Take a short break. This can be as short as you feel comfortable with. Usually, I’ll walk up the stairs to my kitchen to get a drink of water before continuing.

  • Standing Toe Touch: 3 sets at 30 seconds each
    In a standing position, move your feet out about shoulder width. Now, bend over and attempt to touch your toes. Go as far as you’re comfortable and hold this posture for 30 seconds for each set.
  • Bodyweight Duck Squat: 3 sets at 10 reps each
    While standing, spread your feet about shoulder width apart and clasp your hands in front of your chest. Squat until your butt and thighs are parallel with the floor. This is almost a sitting position and is the start of the exercise. Squat further until you can almost touch your heals with your butt. Now, raise yourself up back to the sitting position. This is one rep.
  • Basketball Jump: 3 sets at 10 reps each
    This exercise requires that you have enough overhead room to not smash your hands into the ceiling. Place your feet about shoulder length apart while placing your hands in front of you as if holding a basketball. Now, bend your knees slightly and jump off the ground while pretending you’re shooting a basket with your arms. This is one repetition.

Keep in mind that the focus of this workout is for beginners and the core muscles. As a result, more intensive workouts will be available to you without extensive straining. This should take between 20 and 30 minutes depending on your efforts. Once you get the hang of the routine, it could take less time.

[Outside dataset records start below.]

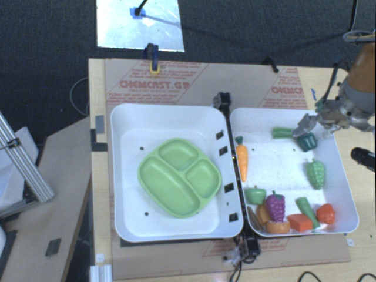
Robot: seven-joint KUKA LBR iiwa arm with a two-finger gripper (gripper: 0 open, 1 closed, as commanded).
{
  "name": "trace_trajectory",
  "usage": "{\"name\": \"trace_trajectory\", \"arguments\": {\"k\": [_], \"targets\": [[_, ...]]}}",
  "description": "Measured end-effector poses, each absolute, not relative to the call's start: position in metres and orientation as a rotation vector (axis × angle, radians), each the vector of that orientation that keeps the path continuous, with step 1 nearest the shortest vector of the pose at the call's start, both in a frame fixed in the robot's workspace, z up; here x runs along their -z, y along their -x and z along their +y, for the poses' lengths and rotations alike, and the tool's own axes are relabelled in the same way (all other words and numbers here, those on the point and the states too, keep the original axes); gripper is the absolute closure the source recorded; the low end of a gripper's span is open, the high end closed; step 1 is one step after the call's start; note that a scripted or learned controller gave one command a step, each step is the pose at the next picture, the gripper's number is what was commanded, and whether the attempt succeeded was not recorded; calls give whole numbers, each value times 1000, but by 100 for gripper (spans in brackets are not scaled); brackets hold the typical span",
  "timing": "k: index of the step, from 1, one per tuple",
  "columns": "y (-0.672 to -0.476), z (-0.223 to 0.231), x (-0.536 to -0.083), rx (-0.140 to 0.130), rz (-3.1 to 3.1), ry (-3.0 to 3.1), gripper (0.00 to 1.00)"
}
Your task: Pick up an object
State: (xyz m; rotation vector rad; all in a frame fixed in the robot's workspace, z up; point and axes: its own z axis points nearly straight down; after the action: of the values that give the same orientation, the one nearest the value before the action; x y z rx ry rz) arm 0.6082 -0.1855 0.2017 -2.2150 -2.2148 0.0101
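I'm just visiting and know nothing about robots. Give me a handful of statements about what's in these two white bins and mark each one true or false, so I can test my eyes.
1. The light green divided plastic plate lies in the left white bin. True.
2. The orange toy carrot lies in the left bin beside the plate. False: it lies in the right white bin, near its left wall.
3. The purple toy grape bunch sits among the toys crowded along the right bin's near edge. True.
4. The divided plate holds a red toy. False: its three compartments hold nothing.
5. The robot's gripper is over the right bin's far right part. True.
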Motion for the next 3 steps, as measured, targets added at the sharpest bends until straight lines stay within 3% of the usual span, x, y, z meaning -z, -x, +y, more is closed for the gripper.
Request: {"name": "trace_trajectory", "arguments": {"k": [1,3], "targets": [[-611,-185,-210,1,-2226,2219,0],[-599,-173,-114,-1,-2222,2219,0]]}}
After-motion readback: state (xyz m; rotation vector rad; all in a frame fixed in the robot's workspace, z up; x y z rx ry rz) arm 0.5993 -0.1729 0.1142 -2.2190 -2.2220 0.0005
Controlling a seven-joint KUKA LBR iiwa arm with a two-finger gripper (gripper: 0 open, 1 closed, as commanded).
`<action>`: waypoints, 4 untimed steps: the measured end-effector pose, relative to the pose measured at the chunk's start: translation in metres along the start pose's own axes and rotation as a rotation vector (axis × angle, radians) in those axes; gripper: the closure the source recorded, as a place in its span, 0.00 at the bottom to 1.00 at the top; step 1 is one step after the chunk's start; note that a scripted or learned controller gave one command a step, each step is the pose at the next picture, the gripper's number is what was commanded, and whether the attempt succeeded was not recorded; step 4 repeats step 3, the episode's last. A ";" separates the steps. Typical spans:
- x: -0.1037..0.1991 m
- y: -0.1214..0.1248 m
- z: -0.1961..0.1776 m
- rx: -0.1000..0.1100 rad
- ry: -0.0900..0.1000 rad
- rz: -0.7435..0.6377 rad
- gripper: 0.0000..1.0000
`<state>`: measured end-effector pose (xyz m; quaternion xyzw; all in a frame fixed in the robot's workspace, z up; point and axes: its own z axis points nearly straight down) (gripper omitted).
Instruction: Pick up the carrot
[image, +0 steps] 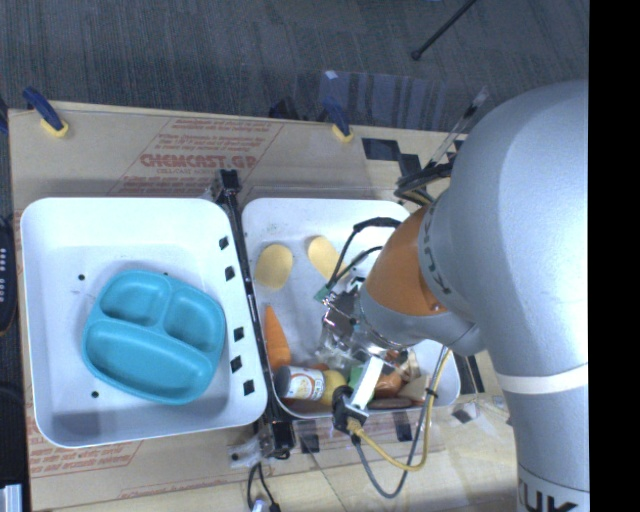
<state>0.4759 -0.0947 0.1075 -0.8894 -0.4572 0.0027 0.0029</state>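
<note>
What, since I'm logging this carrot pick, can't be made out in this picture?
In the camera view:
Hidden under the arm: the right bin's right part.
Partly covered by the gripper, unidentifiable: brown things at the near wall.
Too small to tell: whether the carrot's near end touches the bottle.

You can read "CHEMCAST GP" in red on the brown sheet (130, 140); smaller print beneath is blurred. Low on the arm (530, 250) you see "UK"
</note>
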 end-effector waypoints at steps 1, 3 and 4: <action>-0.021 0.017 -0.148 -0.013 0.004 -0.098 1.00; 0.003 -0.005 -0.009 0.011 0.001 -0.046 0.00; 0.003 -0.005 -0.009 0.011 0.001 -0.046 0.00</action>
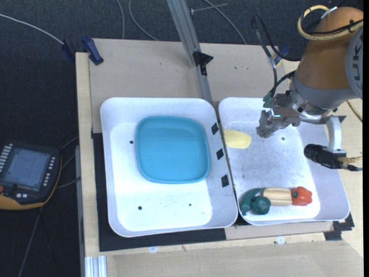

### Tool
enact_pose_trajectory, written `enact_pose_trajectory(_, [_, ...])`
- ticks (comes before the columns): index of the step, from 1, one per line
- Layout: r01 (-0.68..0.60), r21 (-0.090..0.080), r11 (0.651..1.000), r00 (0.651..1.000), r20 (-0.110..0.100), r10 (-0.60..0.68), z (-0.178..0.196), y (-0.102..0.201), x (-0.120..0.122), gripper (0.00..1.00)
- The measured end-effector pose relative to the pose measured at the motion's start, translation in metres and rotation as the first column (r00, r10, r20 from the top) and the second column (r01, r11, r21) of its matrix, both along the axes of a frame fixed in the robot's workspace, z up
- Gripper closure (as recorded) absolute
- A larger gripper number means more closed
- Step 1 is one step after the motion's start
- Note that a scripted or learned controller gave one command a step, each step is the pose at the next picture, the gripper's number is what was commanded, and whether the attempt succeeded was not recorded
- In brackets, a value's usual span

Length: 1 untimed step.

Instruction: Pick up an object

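Observation:
My gripper hangs over the back of the right bin, just right of a pale yellow, flat piece that lies by the bin's left wall. Along the bin's front edge lie a dark green round object, a tan wooden cylinder and a red object in a row. Nothing shows between the gripper's tips.
The left bin holds a blue square plate. A metal pole slants over the bench behind the bins. A black part of the arm's rig juts over the right bin's right side.

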State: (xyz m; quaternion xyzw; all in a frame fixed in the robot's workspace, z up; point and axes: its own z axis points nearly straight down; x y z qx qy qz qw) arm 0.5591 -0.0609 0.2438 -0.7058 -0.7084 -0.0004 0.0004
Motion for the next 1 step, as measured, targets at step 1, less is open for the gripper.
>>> enact_pose_trajectory(1, [-0.001, 0.0, 1.0, 1.0, -0.001, 0.001, -0.0096, 0.0469, -0.0036, 1.0])
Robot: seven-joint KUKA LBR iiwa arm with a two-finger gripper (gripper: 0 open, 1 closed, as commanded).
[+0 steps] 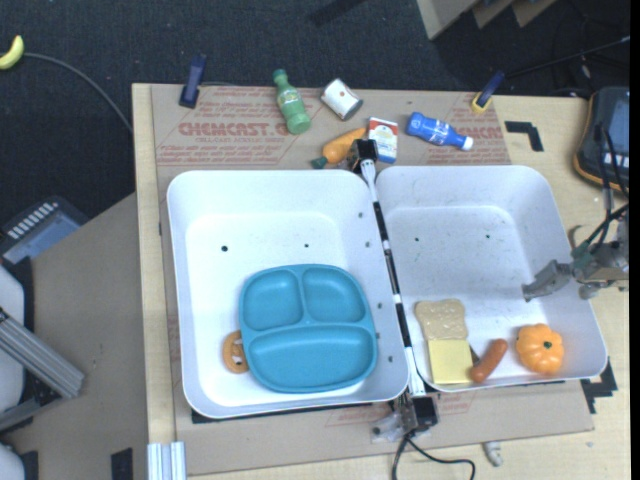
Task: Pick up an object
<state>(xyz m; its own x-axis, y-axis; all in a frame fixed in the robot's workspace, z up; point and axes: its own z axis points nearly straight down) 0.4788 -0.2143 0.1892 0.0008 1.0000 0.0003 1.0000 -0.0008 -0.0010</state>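
Observation:
The right bin [470, 218] holds several toy foods along its near edge. They are a tan cracker [441, 317], a yellow square slice [449, 360], a reddish sausage [488, 360] and an orange pumpkin [540, 349]. The sausage touches the yellow slice. In the left bin [260, 218] lies a blue divided plate [308, 326]. A brown pretzel [235, 352] is partly tucked under the plate's left edge.
Behind the bins on the board lie a green bottle [292, 103], a white can [342, 99], a carrot [343, 148], a small carton [382, 138] and a blue bottle [438, 131]. A grey piece with black wires [560, 276] sits at the right bin's right rim.

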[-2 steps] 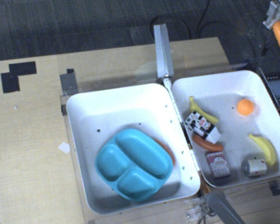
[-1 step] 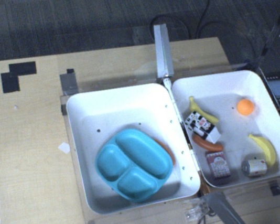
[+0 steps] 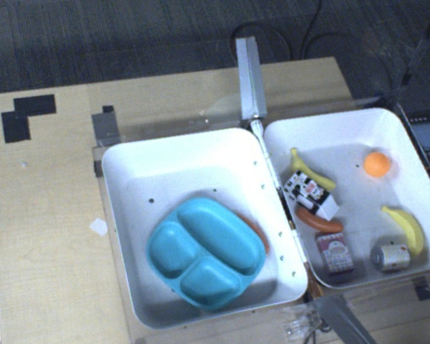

Muscles Used in This Workout

These six exercises focus effort on your core muscle groups. After about a week or two of doing this routine once per day, you’ll start to develop a stronger core allowing you to take on more difficult workouts. The muscles that are focused on are the:

  • Quads
  • Abs
  • Hamstrings
  • Glutes
  • Hip flexors
  • Obliques

Feel free to do more or less according to your comfort level. You can also add a bit more to these exercises to get more of a workout. For example, wearing gloves with additional weight during the basketball jump will add more resistance to your shoulders – which means greater results.

Don’t feel bad if you can’t quite make the suggested numbers above for exercising the core muscles. Getting into better shape, especially for someone who is obese such as myself, is all about getting more physical activity than you got before. Set goals for yourself. Keeping up with a routine will strengthen your core allowing you to perform higher repetitions and longer duration of time.